■ YOUR ASSIGNMENT
Each line below that contains the word "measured" must be copied.

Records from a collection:

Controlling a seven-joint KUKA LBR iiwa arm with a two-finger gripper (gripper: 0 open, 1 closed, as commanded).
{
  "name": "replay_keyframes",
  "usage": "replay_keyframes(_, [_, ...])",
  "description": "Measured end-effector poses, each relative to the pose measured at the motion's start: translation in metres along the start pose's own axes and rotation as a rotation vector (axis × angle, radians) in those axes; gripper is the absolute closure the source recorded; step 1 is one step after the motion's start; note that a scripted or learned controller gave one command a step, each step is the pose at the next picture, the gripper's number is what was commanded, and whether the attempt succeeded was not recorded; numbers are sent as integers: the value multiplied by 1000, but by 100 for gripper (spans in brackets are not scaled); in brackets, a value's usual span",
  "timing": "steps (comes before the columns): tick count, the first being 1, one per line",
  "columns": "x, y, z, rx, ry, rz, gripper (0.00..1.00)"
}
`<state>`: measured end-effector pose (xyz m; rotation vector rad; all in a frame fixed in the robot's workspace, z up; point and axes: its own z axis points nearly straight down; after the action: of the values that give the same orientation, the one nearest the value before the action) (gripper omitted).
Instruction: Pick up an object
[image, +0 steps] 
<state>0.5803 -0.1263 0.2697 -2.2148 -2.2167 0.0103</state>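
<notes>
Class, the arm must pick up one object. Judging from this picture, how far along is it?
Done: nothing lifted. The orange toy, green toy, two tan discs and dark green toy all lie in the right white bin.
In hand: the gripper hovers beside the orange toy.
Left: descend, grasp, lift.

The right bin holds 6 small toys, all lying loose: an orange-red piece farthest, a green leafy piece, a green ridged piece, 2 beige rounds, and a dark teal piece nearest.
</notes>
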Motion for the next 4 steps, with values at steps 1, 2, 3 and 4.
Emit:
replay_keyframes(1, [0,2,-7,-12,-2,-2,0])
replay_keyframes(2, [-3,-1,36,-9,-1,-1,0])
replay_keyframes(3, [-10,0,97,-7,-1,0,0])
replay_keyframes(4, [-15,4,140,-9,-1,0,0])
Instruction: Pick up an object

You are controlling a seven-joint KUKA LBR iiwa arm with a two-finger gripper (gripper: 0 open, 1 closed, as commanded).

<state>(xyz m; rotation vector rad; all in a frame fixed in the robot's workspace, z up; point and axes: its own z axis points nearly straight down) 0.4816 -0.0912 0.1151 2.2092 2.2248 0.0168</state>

■ ANSWER BOX
  "description": "Measured end-effector poses, each relative to the pose measured at the motion's start: translation in metres along the start pose's own axes and rotation as a rotation vector (axis × angle, radians) in those axes; gripper is the absolute closure the source recorded; step 1 is one step after the motion's start; note that a scripted or learned controller gave one command a step, each step is the pose at the next picture, the gripper's number is what was commanded, and whether the attempt succeeded was not recorded; numbers are sent as integers: the value multiplied by 1000, but by 100 for gripper (spans in brackets are not scaled); in brackets, a value's usual span",
`<state>`: measured end-effector pose (xyz m; rotation vector rad; all in a frame fixed in the robot's workspace, z up; point and axes: its own z axis points nearly straight down; after the action: of the values that give the same orientation, the one nearest the value before the action) (gripper omitted).

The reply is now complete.